**MATERIAL TO PROCESS:**
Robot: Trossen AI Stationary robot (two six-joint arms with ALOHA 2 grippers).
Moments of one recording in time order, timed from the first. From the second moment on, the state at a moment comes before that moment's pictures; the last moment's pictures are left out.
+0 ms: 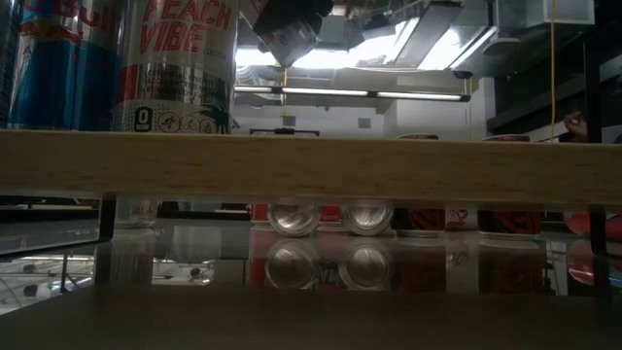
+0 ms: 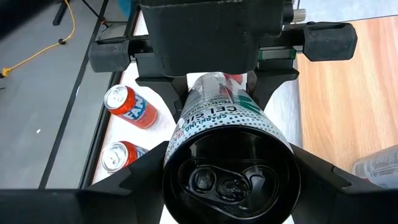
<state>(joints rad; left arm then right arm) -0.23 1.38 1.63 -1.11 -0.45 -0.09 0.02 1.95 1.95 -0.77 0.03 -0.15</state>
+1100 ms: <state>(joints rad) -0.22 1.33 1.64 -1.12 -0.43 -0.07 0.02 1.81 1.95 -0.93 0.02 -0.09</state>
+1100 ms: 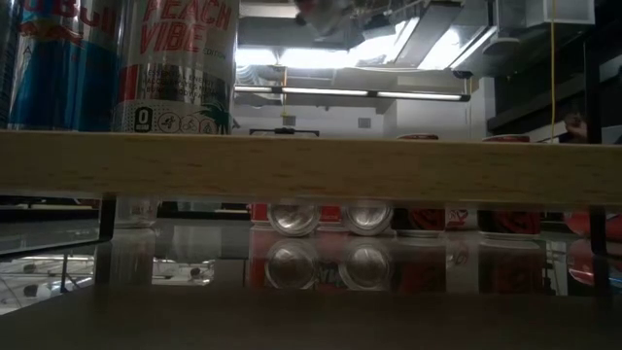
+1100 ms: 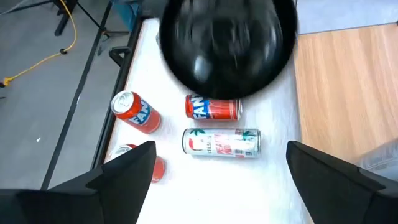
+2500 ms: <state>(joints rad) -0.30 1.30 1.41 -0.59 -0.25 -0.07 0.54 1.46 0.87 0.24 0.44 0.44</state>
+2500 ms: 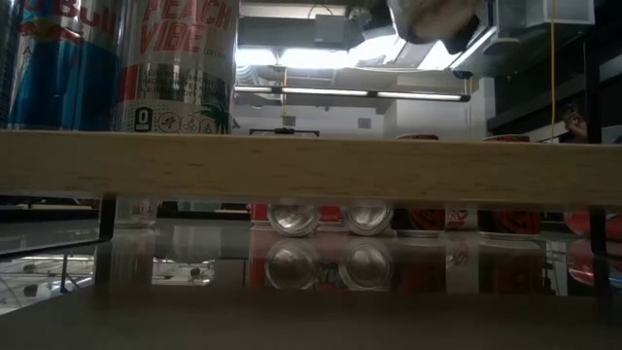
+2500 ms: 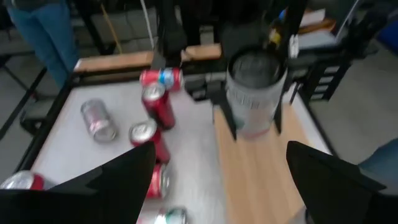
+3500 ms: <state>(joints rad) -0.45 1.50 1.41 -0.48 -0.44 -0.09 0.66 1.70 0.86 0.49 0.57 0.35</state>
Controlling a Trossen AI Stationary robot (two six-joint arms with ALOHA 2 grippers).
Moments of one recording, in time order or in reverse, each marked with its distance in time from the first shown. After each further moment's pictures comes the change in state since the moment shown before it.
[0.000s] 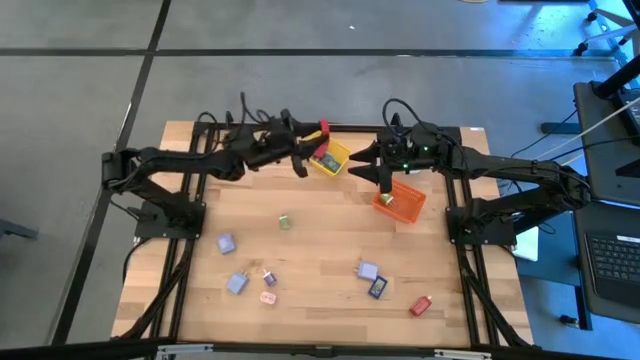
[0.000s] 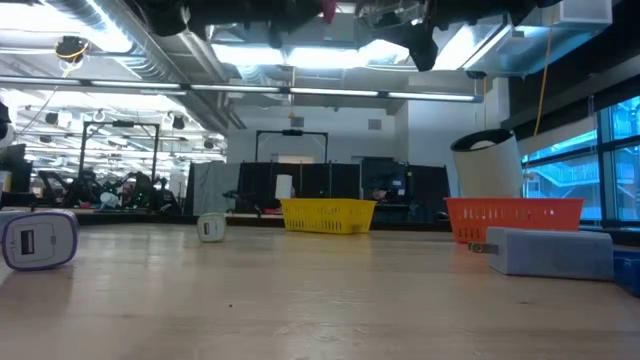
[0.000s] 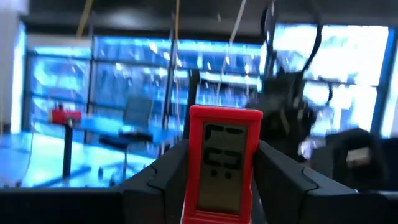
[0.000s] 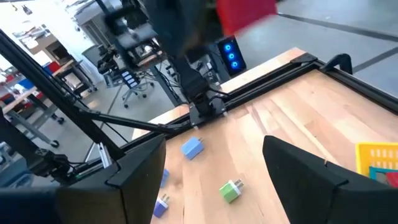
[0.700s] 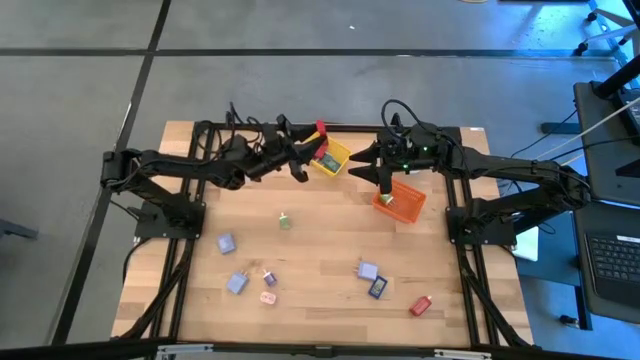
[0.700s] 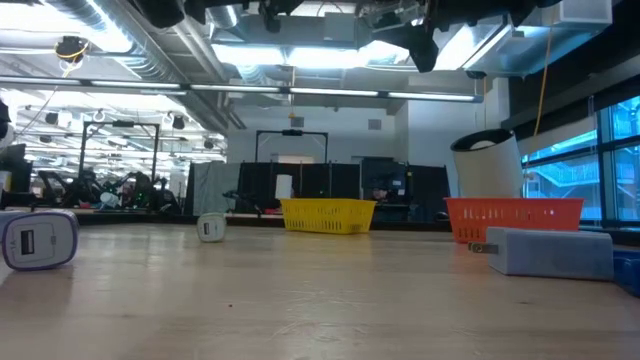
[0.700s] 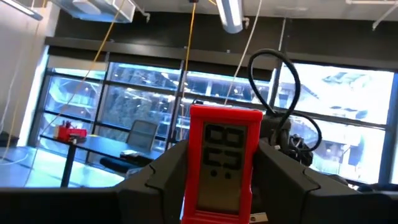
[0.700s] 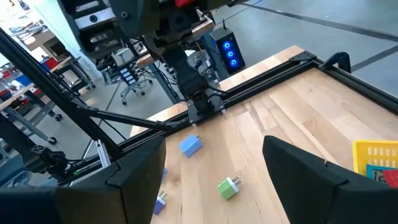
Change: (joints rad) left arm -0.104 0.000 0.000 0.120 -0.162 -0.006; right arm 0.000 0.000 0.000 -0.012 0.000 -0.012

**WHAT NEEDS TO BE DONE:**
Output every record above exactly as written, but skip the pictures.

**ANSWER TO THE PROBLEM:**
Robot: Trossen AI Stationary robot (two six-joint arms with ALOHA 2 grippers).
Moments of one recording in time order, timed from the first. From the second moment on, the state at a moment comes before that moment's pictures; the last moment's pictures are left out.
+0 ms: 
+0 ms: 
<state>(joints rad; left arm then right arm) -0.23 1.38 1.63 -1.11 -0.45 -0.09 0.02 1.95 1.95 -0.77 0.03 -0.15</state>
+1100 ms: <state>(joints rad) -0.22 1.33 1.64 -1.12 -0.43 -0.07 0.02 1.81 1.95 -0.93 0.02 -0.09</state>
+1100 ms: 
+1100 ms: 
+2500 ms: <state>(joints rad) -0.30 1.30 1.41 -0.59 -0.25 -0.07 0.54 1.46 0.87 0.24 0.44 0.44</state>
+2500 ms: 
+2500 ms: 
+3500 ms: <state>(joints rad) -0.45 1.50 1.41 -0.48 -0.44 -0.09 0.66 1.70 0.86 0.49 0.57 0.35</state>
Controlling a Trossen AI Stationary robot (two six-joint arms with ALOHA 2 grippers).
Moments of one recording, in time order or in reverse, each marked with its distance in time from the first shown. After each further moment's pictures comes the change in state since the moment shown before it.
[0.000s] 
[0.000s] 
[0.000s] 
[0.000s] 
[0.700s] 
[0.700s] 
[0.700s] 
[0.700s] 
Change: (joints rad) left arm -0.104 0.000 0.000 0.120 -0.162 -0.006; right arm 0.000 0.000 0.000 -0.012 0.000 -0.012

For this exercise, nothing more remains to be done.